[RECORDS Boundary: Start]
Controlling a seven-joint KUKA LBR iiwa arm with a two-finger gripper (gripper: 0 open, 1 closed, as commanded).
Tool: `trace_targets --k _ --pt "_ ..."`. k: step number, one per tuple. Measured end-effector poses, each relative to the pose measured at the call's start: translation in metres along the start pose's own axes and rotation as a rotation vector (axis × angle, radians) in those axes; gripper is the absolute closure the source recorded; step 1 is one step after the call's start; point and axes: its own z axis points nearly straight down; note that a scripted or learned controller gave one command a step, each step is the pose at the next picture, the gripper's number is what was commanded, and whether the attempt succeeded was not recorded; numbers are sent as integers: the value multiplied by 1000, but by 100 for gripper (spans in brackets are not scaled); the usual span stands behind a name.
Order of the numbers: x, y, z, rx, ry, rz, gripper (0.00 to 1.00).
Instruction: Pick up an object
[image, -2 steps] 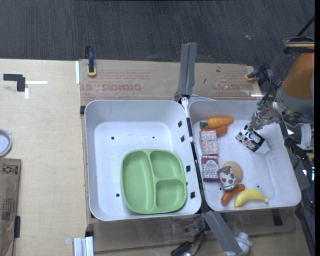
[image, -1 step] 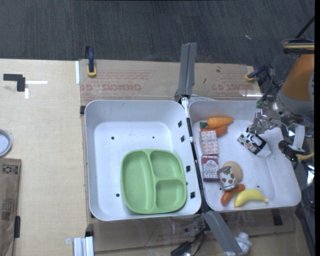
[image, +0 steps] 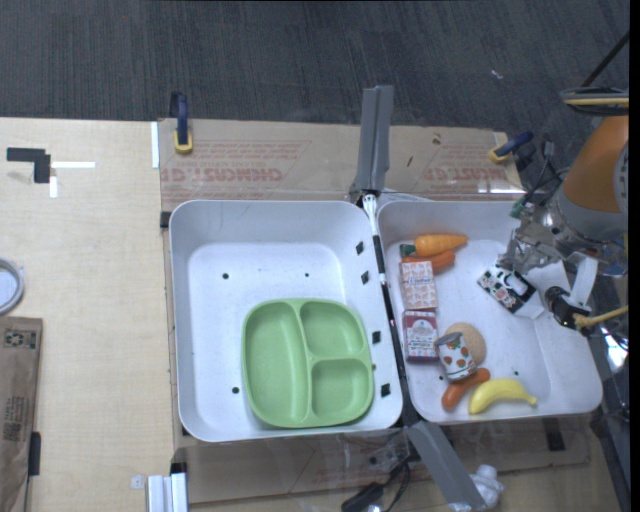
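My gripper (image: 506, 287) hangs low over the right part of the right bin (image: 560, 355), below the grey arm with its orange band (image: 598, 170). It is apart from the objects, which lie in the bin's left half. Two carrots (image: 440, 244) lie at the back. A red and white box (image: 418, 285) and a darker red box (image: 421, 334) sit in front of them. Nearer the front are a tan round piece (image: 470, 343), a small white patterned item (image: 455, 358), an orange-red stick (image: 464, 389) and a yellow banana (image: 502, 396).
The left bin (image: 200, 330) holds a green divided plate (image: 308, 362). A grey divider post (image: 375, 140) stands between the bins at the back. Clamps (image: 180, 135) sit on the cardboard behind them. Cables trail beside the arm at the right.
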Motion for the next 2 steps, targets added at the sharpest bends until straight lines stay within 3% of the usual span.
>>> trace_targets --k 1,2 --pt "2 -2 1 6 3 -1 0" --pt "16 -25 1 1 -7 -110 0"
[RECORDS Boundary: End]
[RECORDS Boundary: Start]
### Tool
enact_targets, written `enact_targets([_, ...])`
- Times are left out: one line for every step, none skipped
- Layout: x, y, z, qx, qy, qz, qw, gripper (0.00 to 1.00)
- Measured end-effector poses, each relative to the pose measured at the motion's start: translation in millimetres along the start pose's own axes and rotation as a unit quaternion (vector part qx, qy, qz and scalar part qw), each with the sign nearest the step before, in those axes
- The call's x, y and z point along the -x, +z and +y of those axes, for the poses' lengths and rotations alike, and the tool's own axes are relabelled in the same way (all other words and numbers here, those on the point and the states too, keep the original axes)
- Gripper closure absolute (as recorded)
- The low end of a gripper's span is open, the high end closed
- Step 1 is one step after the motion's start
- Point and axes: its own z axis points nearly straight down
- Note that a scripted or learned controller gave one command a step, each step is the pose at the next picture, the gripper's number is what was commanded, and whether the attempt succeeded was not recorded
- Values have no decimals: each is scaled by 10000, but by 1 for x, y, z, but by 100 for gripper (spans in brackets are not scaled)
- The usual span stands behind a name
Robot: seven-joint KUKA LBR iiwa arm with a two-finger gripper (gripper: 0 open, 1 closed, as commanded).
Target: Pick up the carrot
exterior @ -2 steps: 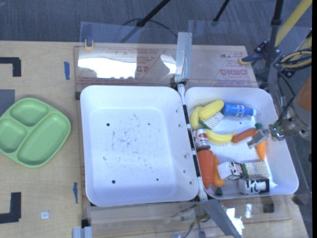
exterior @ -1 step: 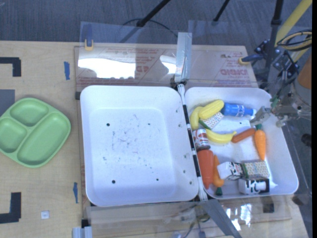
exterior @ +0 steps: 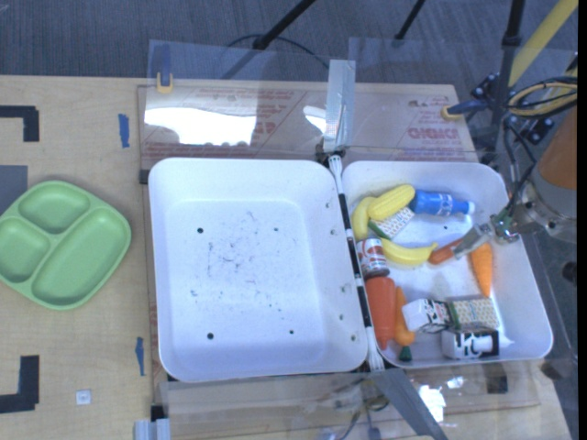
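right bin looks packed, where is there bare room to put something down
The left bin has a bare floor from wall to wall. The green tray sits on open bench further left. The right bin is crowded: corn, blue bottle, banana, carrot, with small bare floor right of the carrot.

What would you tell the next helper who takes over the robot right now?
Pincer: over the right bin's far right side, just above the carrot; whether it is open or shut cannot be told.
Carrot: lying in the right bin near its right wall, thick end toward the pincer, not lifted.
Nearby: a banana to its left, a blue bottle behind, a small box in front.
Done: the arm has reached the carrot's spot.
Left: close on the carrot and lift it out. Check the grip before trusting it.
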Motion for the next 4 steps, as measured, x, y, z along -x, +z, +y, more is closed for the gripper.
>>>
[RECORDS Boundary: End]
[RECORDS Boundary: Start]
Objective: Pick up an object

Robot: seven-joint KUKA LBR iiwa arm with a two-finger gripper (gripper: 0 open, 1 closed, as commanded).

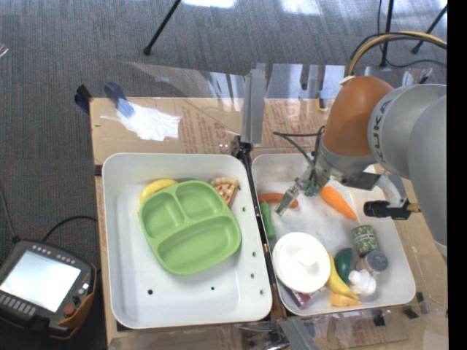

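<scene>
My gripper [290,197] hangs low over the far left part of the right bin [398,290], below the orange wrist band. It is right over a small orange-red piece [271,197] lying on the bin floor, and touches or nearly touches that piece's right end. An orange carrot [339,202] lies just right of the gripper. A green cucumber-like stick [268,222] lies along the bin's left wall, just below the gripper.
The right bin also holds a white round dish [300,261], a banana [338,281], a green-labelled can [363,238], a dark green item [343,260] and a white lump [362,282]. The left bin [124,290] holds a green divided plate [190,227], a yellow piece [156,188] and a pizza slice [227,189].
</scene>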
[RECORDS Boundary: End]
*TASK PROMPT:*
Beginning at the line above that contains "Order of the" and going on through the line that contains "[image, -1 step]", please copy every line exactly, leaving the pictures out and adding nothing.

*WRITTEN REPLY:*
Order of the numbers: x, y, z, rx, ry, rz, gripper (0.00 to 1.00).
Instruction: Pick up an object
[image, -2 steps] 
[image, -1 step] 

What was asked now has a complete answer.